Dies macht sie in Hochinflationsphasen stabil oder gar überdurchschnittlich profitabel, während weniger resiliente Geschäftsmodelle (z. B. Luxusgüter, stark wettbewerbsintensive Produkte ohne Preismacht) unter Margendruck geraten. Unternehmen mit inflationsresistenten Modellen bieten Investoren somit einen gewissen Schutz vor Kaufkraftverlust und bleiben selbst in schwierigem makroökonomischem Umfeld robust.

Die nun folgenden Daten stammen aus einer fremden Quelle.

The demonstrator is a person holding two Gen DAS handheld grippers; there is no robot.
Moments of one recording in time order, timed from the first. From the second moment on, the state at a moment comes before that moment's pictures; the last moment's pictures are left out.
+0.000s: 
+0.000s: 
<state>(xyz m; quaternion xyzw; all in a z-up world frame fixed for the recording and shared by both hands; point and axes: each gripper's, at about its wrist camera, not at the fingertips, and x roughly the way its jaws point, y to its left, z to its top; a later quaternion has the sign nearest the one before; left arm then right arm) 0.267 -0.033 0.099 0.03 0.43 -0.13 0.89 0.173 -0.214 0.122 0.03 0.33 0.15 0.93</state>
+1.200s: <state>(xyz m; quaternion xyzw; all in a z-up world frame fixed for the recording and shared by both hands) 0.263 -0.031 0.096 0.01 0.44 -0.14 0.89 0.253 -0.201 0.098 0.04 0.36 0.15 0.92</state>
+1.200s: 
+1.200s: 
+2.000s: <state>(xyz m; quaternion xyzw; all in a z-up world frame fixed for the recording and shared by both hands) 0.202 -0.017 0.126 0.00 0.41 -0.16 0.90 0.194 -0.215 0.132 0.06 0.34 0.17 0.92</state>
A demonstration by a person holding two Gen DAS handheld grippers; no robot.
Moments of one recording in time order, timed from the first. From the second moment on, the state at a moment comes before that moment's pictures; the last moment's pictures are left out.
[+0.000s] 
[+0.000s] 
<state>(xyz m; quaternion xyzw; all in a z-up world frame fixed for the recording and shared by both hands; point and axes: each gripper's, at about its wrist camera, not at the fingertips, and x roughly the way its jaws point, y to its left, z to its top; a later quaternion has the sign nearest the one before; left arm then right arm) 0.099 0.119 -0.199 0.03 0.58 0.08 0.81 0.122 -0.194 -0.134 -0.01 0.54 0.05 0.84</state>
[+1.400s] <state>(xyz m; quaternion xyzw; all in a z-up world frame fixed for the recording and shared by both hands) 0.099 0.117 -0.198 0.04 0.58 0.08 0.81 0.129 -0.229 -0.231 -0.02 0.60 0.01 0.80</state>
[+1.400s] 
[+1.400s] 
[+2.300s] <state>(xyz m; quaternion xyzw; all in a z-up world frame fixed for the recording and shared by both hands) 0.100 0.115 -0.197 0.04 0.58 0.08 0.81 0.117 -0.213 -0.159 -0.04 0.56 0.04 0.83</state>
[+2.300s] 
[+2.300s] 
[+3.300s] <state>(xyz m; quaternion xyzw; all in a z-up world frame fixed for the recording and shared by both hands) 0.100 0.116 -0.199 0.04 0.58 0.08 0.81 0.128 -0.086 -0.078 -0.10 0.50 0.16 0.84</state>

Quellen: Die Aussagen stützen sich auf aktuelle Finanzanalysen und historische Beobachtungen. Beispielsweise heben Vermögensverwalter hervor, dass insbesondere Basiskonsumgüter, Energie, Gesundheitswesen und Versorgung als inflationssichere Sektoren gelten captrader.com
Studien zeigen, dass Infrastrukturgebühren oft inflationsindexiert sind magazin.comdirect.de
und Immobilienwerte/Mieten mit Inflation steigen wealthmanagement.com
Unternehmen mit starker Markenstellung oder Monopolrenten können Preissteigerungen durchsetzen und so die Gewinnmarge halten captrader.com alliancebernstein.com
Besonders Geschäftsmodelle mit wiederkehrenden Erlösen – etwa Abos oder Transaktionsgebühren – ermöglichen einen natürlichen Inflationsausgleich der Einnahmen aktienwelt360.de
Diese Kombination aus Nachfrage-Resilienz und Preismacht ist das Erfolgsrezept inflationsresistenter Geschäftsmodelle.